ExklusivDas Geschäft mit insolventen Schiffsfonds

Die ehemalige Margara ist eines der Fondsschiffe, das in Niebüll Insolvenz angemeldet hatte
Die ehemalige Margara ist eines der Fondsschiffe, das in Niebüll Insolvenz angemeldet hatte
© Jon Segui

Für Tausende Anleger in Schiffsfonds muss es wie Hohn klingen. Ein 17-seitiges Strategiepapier der Hamburger Kanzlei Pier 11 beschreibt, wie Banken und Investoren aus insolventen Schiffen Kapital schlagen können, mit denen private Investoren zuvor viel Geld verloren haben. Das Papier, das Capital vorliegt, schwärmt von einem „idealen Markt­umfeld“ im achten Krisenjahr.

Das Konstrukt sei „für beide Seiten sehr vorteilhaft“, heißt es: Die Banken könnten sich auf einfachem Wege der steigenden Kapitalkosten ihrer Problemkredite entledigen. Und Investoren hätten die Möglichkeit, Schiffe mit Erholungspotenzial günstig zu erwerben. Explizit wird darauf verwiesen, dass die „beschriebene Transaktion“ auch bei einer Fondsstruktur möglich sei.

Rund 600 deutsche Fondsschiffe sind in den vergangenen Jahren in die Pleite gefahren, private Anleger haben dabei Hunderte Millionen Euro verloren. Für die bedeutet eine Insolvenz meist den Totalverlust. Viele müssen sogar die Ausschüttungen der vergangenen Jahre zurückzahlen.

Gesucht: Kooperationswilliger Insolvenzverwalter

Seit einiger Zeit drängen jedoch US-Finanzinvestoren wie Oaktree oder KKR auf den Markt. Sie bieten Banken an, deren notleidende Kredite (NPL) abzukaufen – zu günstigen Preisen. Subventioniert wird der Deal quasi durch das Geld der Anleger, die im Insolvenzverfahren leer ausgehen. Anschließend fahren die Schiffe unter anderer Flagge weiter. Die Überkapazität, die zu den niedrigen Frachtraten führt, bleibt. Und damit auch die Krise.

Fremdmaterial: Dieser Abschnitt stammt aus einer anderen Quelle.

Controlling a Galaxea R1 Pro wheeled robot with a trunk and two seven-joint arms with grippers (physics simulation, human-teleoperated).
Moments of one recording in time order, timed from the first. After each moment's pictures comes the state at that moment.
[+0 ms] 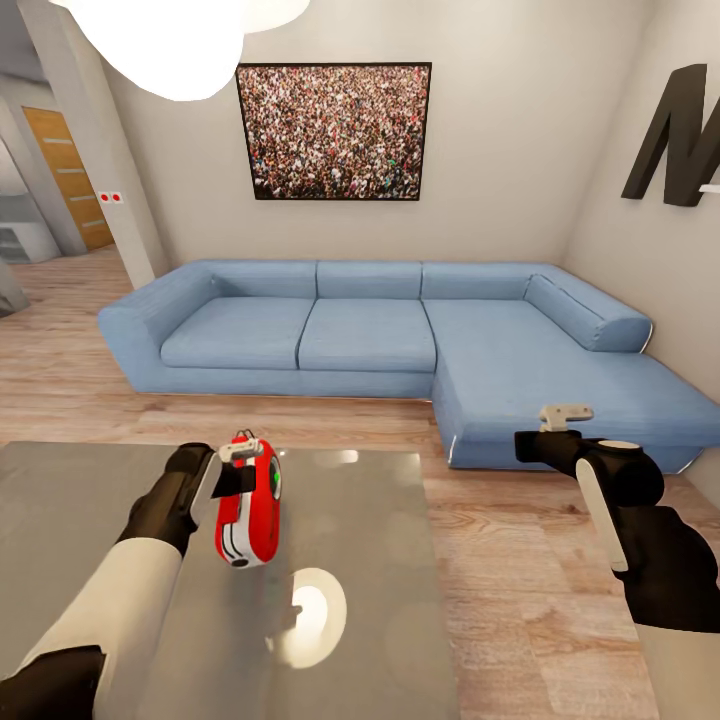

In dem Papier mit dem Titel „Erwerb von Schiffen durch NPL-Transaktion und geordnete Insolvenz“ wird deutlich, dass das Konstrukt von einem „kooperationswilligen Insolvenzverwalter“ abhängt. Dabei muss der laut Verordnung vor allem eines sein: unabhängig. Unter „Vorbereitung des Insolvenzantrages“ heißt es: „Ggf. sollte eine Verlegung des Sitzes der KG erfolgen, insbesondere wenn als Insolvenzgericht das AG Hamburg zuständig wäre.“ Dort gebe es einen Richter, der die Gläubigerrechte bei der Bestellung des Verwalters nicht immer berücksichtige. Die Anwälte warnen: „Die Einsetzung des gewünschten Insolvenzverwalters könnte ohne Sitzverlegung scheitern.“

Manipulation des Gerichtsstandortes

Nach dem Geschäftssitz richtet sich das Gericht. Der Richter wiederum bestimmt den Insolvenzverwalter. „Ich habe es immer abgelehnt, solche Praktiken zu unterstützen“, sagt der Hamburger Richter Frank Frind, Vorstandsmitglied im Bundesarbeitskreis Insolvenzgerichte. Der Insolvenzexperte Hans Haarmeyer spricht gar von einer „Manipulation des Gerichtsstandortes“. Leider gebe es „übernahmebereite Gerichte“, die jene Fragen, die jeder Richter zu stellen hat, um Manipulationen zu verhindern, nicht stellten.

Als ein solcher Richter galt der Direktor des Amtsgerichts im nordfriesischen Niebüll. Dutzende Schiffsinsolvenzen gingen schon über seinen Schreibtisch. Und stets wurden die gleichen Verwalter bestellt. Capital berichtete im April 2014 am Beispiel des Tankers Margara darüber, dass plötzlich viele Gesellschaften kurz vor der Insolvenz ihren Sitz nach Sylt verlagerten. Als Adresse diente ein Briefkasten, den eine Bremer Firma betrieb, die sich als „Dienstleister für Insolvenzverwalter“ beschreibt. Sie stellte auch die neuen Geschäftsführer. An dem Prozedere hat sich bis heute nichts geändert, nur die Adresse lautet anders. Ob Niebüll aber der Friedhof der Fondsschiffe bleibt, ist fraglich. Der Amtsdirektor, gegen den mehrere Strafanzeigen wegen Absprachen mit Verwaltern gestellt wurden, wechselte Anfang des Jahres nach Husum.